I'll find a way... :smile:

[QUOTE=ryanp;443651]I'll find a way... :smile:[/QUOTE]

Just so that things are jinxed in a clearly defined way; what is your limit, in terms of factor size? C200? C210?

[QUOTE=flagrantflowers;443660]Just so that things are jinxed in a clearly defined way; what is your limit, in terms of factor size? C200? C210?[/QUOTE]

In September 2013, he factored RSA210. Given that was (almost exactly) 3 years ago, assuming a rate of Moore's Law at 18 months, he should be able to factor a C220 by now. From this it should be at least C220!.

Such extrapolation works fine for the sieving step, but the hurdle to really big jobs is handling the matrix. Clusters may have gotten faster in 3 years, but cluster time likely hasn't gotten easier to find. RSA numbers are interesting enough to make a case for time on a nice cluster, but "I want to kill this %$^&%ing Aliqueit sequence" might not gain similar access.

On the other hand, 64GB memory desktops are now available, and a year on one of those might solve a GNFS-215 matrix without a cluster. So, perhaps you're right about 215+, given enough patience.

So is it safe to say, "You can't over-sieve your way to less memory requirements."

[QUOTE=VBCurtis;443710]On the other hand, 64GB memory desktops are now available, and a year on one of those might solve a GNFS-215 matrix without a cluster. So, perhaps you're right about 215+, given enough patience.[/QUOTE]

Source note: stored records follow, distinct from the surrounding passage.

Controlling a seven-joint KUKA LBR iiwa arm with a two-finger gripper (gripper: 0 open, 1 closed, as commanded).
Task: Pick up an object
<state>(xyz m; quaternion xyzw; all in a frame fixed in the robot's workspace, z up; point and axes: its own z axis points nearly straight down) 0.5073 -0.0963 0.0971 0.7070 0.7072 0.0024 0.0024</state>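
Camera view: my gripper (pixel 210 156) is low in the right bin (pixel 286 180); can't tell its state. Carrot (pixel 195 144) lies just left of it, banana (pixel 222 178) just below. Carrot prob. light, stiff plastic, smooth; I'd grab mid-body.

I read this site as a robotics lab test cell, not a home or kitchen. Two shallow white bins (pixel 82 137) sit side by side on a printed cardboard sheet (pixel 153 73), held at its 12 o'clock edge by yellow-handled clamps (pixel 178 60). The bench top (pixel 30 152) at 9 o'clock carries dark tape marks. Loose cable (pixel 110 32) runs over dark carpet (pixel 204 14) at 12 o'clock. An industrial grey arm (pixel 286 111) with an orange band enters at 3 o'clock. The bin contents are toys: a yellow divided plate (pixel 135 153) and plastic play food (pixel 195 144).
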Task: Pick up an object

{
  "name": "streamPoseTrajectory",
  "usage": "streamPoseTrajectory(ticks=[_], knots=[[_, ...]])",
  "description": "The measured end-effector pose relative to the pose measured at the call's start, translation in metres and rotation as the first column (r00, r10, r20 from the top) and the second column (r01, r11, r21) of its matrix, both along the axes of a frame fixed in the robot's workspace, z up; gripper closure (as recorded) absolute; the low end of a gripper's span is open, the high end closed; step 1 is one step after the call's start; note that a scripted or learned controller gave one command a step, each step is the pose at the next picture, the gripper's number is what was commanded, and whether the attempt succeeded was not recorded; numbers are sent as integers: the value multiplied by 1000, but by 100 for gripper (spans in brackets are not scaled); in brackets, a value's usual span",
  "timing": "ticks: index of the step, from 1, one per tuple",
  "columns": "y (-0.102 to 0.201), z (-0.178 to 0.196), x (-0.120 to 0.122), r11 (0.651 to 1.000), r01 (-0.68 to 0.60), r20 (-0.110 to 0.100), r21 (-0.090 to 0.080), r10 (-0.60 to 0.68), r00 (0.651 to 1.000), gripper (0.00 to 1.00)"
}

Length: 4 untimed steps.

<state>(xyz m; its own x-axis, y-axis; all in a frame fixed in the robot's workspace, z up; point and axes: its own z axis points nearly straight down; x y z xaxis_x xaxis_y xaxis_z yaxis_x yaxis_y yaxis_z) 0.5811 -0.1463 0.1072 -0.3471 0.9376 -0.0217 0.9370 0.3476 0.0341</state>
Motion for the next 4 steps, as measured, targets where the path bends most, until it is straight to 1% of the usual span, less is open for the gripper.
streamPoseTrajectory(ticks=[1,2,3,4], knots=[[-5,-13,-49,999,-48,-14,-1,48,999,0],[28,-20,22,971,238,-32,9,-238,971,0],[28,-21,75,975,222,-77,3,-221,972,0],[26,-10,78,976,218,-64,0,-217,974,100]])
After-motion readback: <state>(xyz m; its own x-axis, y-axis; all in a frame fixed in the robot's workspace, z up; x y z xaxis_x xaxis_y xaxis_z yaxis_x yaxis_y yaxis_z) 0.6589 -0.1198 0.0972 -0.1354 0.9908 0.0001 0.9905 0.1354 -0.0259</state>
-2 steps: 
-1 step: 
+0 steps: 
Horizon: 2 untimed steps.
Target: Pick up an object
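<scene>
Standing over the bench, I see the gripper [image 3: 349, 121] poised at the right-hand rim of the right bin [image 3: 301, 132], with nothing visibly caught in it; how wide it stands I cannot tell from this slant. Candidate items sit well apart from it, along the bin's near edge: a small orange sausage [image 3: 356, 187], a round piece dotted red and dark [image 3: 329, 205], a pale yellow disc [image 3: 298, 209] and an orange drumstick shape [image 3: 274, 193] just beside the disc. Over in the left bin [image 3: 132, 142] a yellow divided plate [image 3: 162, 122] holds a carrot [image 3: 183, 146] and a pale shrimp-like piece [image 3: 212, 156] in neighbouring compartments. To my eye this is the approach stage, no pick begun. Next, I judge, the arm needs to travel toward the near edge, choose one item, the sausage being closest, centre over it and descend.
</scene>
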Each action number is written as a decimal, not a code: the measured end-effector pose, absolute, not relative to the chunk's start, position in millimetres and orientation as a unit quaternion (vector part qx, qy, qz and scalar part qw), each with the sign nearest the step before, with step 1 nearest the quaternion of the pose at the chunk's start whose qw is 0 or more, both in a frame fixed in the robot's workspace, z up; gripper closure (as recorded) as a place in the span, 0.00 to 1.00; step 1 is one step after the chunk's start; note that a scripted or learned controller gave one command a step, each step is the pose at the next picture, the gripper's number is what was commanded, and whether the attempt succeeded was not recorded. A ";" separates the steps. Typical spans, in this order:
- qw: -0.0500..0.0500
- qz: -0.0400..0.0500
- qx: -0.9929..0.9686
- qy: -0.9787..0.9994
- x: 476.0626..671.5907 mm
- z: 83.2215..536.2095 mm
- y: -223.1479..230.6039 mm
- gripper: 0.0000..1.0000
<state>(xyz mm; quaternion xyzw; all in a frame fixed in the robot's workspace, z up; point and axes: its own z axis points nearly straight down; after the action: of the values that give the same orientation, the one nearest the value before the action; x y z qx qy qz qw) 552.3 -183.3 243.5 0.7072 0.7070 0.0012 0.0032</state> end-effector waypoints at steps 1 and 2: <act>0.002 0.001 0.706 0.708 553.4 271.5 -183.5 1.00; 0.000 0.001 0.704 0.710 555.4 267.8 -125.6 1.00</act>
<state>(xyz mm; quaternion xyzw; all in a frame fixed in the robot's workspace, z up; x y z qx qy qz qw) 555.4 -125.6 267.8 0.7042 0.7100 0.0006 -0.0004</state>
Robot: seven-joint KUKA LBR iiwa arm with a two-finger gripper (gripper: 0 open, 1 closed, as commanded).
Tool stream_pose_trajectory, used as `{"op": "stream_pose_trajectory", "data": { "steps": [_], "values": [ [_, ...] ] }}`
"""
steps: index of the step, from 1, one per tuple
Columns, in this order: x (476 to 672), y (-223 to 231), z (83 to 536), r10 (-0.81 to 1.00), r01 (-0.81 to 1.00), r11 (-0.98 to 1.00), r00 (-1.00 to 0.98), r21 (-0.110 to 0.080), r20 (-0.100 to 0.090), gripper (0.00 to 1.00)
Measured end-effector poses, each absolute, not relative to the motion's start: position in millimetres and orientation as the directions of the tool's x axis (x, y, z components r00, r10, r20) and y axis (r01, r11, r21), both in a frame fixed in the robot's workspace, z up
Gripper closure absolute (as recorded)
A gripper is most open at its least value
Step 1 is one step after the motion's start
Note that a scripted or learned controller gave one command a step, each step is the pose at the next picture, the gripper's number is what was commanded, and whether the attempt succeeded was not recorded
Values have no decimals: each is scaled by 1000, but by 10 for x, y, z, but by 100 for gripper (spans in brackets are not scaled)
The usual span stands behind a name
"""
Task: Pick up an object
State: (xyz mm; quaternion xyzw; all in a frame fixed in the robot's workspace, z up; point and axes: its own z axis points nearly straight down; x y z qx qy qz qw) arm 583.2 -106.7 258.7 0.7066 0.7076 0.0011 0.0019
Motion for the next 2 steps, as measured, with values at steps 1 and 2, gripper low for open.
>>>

In the cloud you can get 61 GiB of memory on a 4-core Xeon @ 2.5 GHz at about $1000 for a year's worth of computing time at the cheapest current spot prices. You can get 244 GiB of memory on a 16-core for maybe three times that amount.

The drawback is, spot prices fluctuate, so much of the time the spot price would exceed what you'd want to pay. So a year's worth of computing time might be way longer in wall-clock time...

Edit: Google cloud prices are similar, 4-core 52 GB preemptible @ $73/month or 16-core 208 GB preemptible @ $292/month, nonfluctuating prices and maybe a better chance of getting interrupted less often.

Are there any interesting problems that need humungous memory but considerably less than a year to solve?